The feedback arc set problem has been proved NP-hard. See [ACM, A, CTY, C]. It was shown in [RS] that the feedback arc set problem is fixed parameter tractable for tournaments.

Bibliography

*[AA] N. Ailon, N. Alon, link, Inform. and Comput. 205 (8) (2007) 1117–1129.

[ACM] N. Alion, M. Charikar, A. Newman, Aggregating inconsistent information: Ranking and clustering, in: Proceedings of the 37th Symposium on the Theory of Computing, STOC, ACM Press, 2005, pp. 684–693.

[A] N. Alon, Ranking tournaments, SIAM J. Discrete Math. 20 (2006) 137–142.

[CTY] P. Charbit, P. Thomassé, A. Yeo, The minimum Feedback arc set problem is NP-hard for tournaments, Combin. Probab.
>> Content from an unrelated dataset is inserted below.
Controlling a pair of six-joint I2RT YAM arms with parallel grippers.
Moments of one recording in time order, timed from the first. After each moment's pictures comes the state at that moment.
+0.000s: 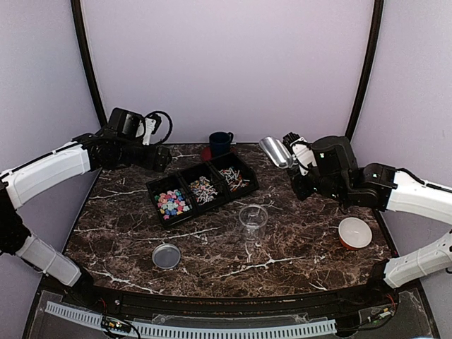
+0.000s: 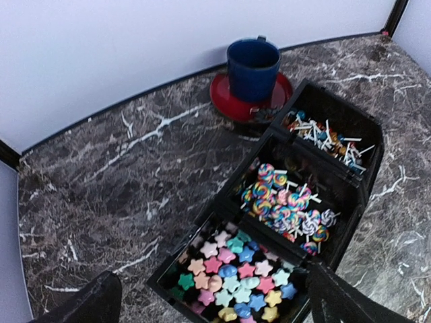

Comput. 16 (1) (2007) 1–4.

[C] V. Conitzer, Computing Slater rankings using similarities among candidates, in: Proceedings, The Twenty-First National Conference on Artificial Intelligence and the Eighteenth Innovative Applications of Artificial Intelligence Conference, July 16–20, AAAI Press, Boston, Massachusetts, USA, 2006.

[RS] V. Raman, S. Saurabh, Parameterized complexity of directed feedback arc set problems in tournaments, in: Algorithms and Data Structures, in: Lecture Notes in Computer Science, vol. 2748, Springer, Berlin, 2003, pp. 484–492.

In 2011, Ailon has showed that by a smart choice of queries you can compute a $(1+\epsilon)$-approximation while reading only $O(\epsilon^{-6}\cdot n\cdot log^5n)$ entries (while having the entire matrix means making $O(n^2)$ queries) of the weight matrix $W$ (which becomes the adjacency matrix for unweighted instances),.